3 although David had a “close bond” with Charly and was an attentive parent, Amy had been Charly’s primary caretaker for most of Charly’s life and had a “stronger” bond with Charly. Charly loved each parent very much, and they loved her. Due to Charly’s young age, the family court did not consider any preference she might have. The family court found that David and Amy were able to communicate and cooperate in Charly’s best interests. Further, the family court considered that David had full-time employment as a civil technician, while Amy was seasonally employed part-time with a school district. Due to the distance of the proposed move and the parties’ limited resources, the family court also considered that any visits would have to be fewer in number and longer. Amy was therefore given sole physical custody of Charly, and David was given visitation in Georgia at his expense. The court also established a holiday schedule. On July 21, 2021, the family court issued its order on the statement of decision, stating it was granting parents joint legal custody and allowing Amy to relocate with Charly, over whom Amy would have sole physical custody while in Georgia. David appeals the order allowing Amy to relocate to Georgia with Charly, the May 5, 2021 orders, and the April 2, 2021 attorney fees order.

4 DISCUSSION I. Move-away order The applicable legal standard to address a move-away request depends on whether the relocating parent has sole or joint physical custody of the child. A parent having sole physical custody of a child has a presumptive right to move away. (Fam. Code,4 § 7501, subd. (a); In re Marriage of LaMusga (2004) 32 Cal.4th 1072, 1078.) The noncustodial parent bears the initial burden of showing that relocating the child’s residence would be detrimental to the child, requiring a reevaluation of custody. (LaMusga, at p. 1078.) If the noncustodial parent makes that showing of detriment, then the trial court must determine whether a change in custody would be in the child’s best interests. (Ibid.) In assessing detriment and prejudice to the child’s welfare as a result of relocating and whether to modify a custody order, the family court may consider the child’s interest in stability and continuity in the custodial arrangement; the distance of the move; the child’s age; the child’s relationship with the parents; the parents’ relationship, including their ability to communicate and cooperate effectively and their willingness to put the child’s interests above their own; the child’s wishes, if appropriate; the reasons for the move; and the extent to which the parents currently share custody. (Id. at p. 1101.)

4 All further undesignated statutory references are to the Family Code.

5 Where parents have joint custody, custody may be modified if in the child’s best interests. (§ 3087; In re Marriage of Burgess (1996) 13 Cal.4th 25, 40, fn. 12 (Burgess).) The relocating parent does not have a presumptive right to change the child’s residence, and the other parent does not have to show detriment. (Niko v.

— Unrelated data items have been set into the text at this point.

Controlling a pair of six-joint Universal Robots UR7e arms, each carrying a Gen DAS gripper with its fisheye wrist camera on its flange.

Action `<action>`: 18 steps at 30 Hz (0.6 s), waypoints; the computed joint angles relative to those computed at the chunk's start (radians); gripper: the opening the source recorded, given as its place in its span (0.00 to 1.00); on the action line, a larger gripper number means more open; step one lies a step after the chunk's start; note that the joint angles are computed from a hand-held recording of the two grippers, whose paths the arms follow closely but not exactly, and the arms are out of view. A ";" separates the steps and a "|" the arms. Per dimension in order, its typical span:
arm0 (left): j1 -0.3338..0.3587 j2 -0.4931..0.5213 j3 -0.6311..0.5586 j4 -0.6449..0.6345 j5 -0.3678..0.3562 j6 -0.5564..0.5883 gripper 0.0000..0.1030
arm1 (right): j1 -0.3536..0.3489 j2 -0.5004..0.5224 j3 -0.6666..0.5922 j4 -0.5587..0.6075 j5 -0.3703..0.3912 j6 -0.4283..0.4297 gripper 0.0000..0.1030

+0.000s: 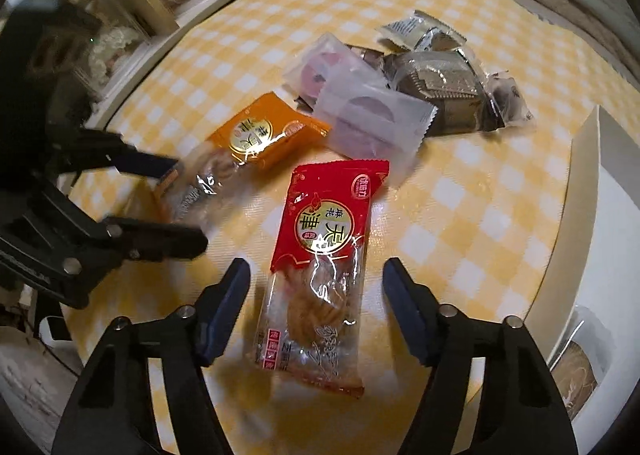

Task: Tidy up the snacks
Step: 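Grasp the orange packet with the left gripper while the right gripper grasps the red packet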

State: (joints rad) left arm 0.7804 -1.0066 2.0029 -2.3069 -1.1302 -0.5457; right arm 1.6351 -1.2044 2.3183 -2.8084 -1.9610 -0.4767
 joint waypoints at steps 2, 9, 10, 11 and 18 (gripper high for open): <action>-0.014 0.025 -0.019 0.021 0.036 -0.005 0.73 | -0.002 0.000 -0.001 0.021 -0.002 0.018 0.50; -0.032 0.118 -0.088 0.121 0.101 -0.037 0.63 | 0.000 -0.009 0.004 0.031 -0.019 0.061 0.42; -0.032 0.132 -0.099 0.142 0.110 -0.040 0.61 | -0.003 -0.016 0.006 0.037 -0.018 0.068 0.42; -0.031 0.143 -0.109 0.159 0.115 -0.043 0.55 | -0.003 -0.017 0.006 0.038 -0.020 0.072 0.41; -0.039 0.152 -0.112 0.172 0.123 -0.041 0.38 | 0.005 -0.018 0.009 -0.001 -0.030 0.071 0.38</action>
State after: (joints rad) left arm 0.7414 -0.8547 1.8905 -2.1350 -1.0071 -0.5870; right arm 1.6396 -1.2226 2.3275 -2.8091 -1.9910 -0.4059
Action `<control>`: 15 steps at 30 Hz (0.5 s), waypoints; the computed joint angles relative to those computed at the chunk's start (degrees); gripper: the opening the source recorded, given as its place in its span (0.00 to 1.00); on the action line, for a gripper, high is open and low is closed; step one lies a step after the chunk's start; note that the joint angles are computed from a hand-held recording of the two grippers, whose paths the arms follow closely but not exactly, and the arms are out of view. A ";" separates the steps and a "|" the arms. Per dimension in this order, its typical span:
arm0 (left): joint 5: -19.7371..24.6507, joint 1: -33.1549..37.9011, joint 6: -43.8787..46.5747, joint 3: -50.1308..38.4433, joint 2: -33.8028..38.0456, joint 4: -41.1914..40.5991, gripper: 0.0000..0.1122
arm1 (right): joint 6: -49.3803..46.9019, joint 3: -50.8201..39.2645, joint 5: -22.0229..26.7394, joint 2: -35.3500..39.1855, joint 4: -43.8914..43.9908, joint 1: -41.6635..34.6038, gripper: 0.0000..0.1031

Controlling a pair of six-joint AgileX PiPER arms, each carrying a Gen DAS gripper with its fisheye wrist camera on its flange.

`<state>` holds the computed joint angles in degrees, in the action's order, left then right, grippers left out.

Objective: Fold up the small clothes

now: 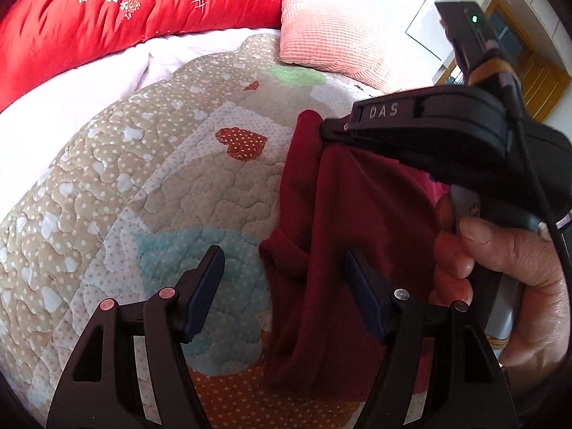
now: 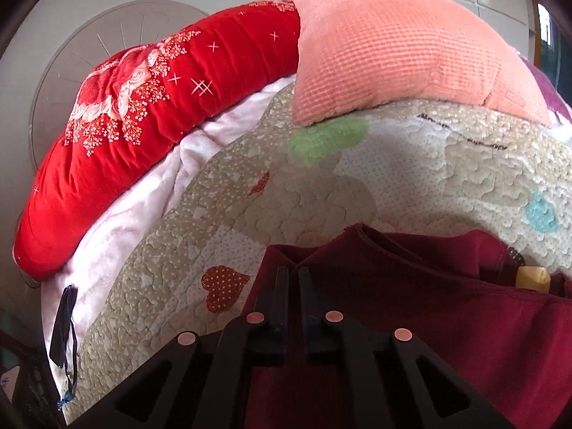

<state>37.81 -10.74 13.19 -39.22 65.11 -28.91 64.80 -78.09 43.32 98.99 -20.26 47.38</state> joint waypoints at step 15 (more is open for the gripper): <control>-1.17 -0.76 -0.98 0.11 0.87 0.48 0.63 | 15.30 10.96 7.27 -8.00 -9.98 3.53 0.28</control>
<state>36.63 -11.51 12.21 -39.11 65.98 -28.43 80.09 -67.12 50.59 91.00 -30.24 50.91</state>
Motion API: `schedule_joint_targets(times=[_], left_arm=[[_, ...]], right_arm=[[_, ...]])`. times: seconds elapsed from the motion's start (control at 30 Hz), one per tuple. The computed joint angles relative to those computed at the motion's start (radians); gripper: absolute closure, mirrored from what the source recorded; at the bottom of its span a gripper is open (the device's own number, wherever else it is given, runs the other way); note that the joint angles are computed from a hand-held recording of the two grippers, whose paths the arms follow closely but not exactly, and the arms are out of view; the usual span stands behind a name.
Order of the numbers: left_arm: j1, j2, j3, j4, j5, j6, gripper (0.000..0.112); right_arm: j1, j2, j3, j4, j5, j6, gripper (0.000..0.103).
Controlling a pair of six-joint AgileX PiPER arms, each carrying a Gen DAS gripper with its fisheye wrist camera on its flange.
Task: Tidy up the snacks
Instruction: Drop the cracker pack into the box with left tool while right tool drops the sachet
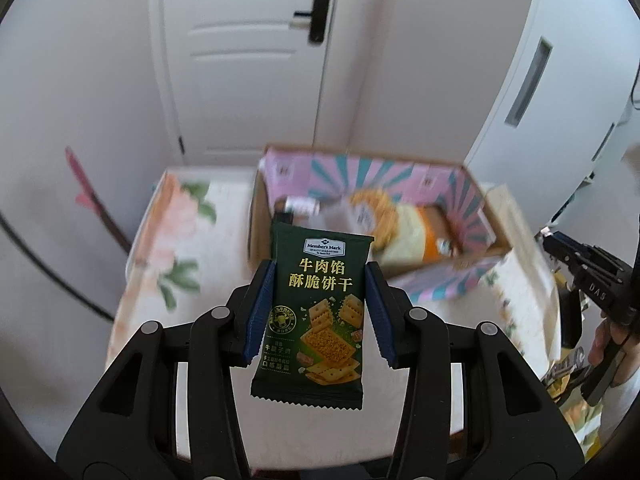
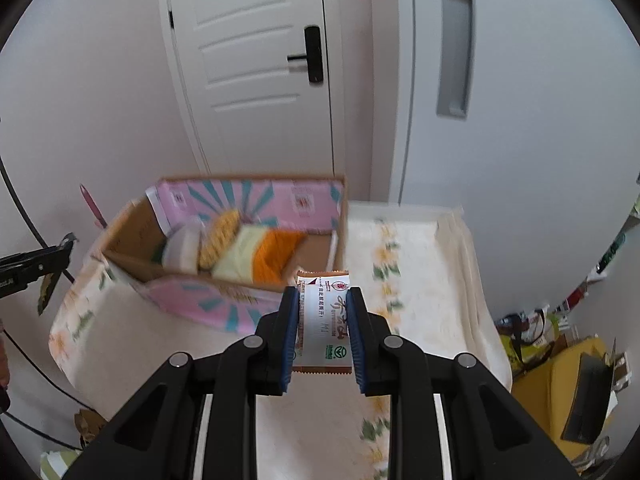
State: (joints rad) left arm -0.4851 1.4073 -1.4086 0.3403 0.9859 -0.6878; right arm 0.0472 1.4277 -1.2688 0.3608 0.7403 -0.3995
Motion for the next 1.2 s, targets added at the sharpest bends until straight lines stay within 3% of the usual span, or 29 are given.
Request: schedule_joint_targets(times=[0.27, 0.43, 0.57, 0.83, 0.87, 0.93, 0.97, 1.07, 1.2], left_arm=[[0.149, 0.208, -0.312, -0.190, 0.003, 0.277, 0.071], [0.206, 0.355, -0.460, -0.297, 0.043, 0.394, 0.071], [0.217, 0.453, -0.549, -0.325, 0.084, 0.423, 0.071], [0.238, 0.615, -0.699, -0.321, 0.149, 0.396, 0.071], [0.237, 0.633, -0.714, -0.309, 0.152, 0.394, 0.069], [0.234, 0.659, -0.744, -0.282, 0.172, 0.392, 0.043], [0.224, 0.668, -0.750, -0.242, 0.182, 0.374, 0.015], [0.220, 0.616, -0.655, -0.211, 0.119, 0.368, 0.010], [0.229, 0.573, -0.573, -0.200, 0.105, 0.370, 0.010]], right_arm=[[0.100, 0.117, -0.225, -0.093, 0.043, 0.154, 0.081], [0.161, 0.219, -0.357, -0.153, 0.077, 0.251, 0.081], [0.189, 0.314, -0.466, -0.165, 0.111, 0.295, 0.081], [0.189, 0.482, -0.656, -0.111, 0.206, 0.227, 0.081], [0.188, 0.505, -0.684, -0.107, 0.222, 0.218, 0.081], [0.189, 0.535, -0.714, -0.101, 0.236, 0.212, 0.081], [0.188, 0.554, -0.734, -0.093, 0.250, 0.209, 0.081], [0.189, 0.599, -0.781, -0.086, 0.282, 0.199, 0.081], [0.186, 0.644, -0.832, -0.072, 0.326, 0.193, 0.081]])
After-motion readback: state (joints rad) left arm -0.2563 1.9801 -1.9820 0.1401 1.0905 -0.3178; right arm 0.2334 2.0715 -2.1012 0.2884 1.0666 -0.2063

Foreman (2006) 144 Cal.App.4th 344, 362.) Rather, the trial court determines de novo what physical custody arrangement is in the child’s best interests. (Id. at p. 364.) Determining whether a parent has sole or joint physical custody can depend on the parties’ actual practice. In one case, for example, where the father saw his son as frequently as four or five days a week (notwithstanding the formal arrangement), the court said that the parties had joint physical custody. (Brody v.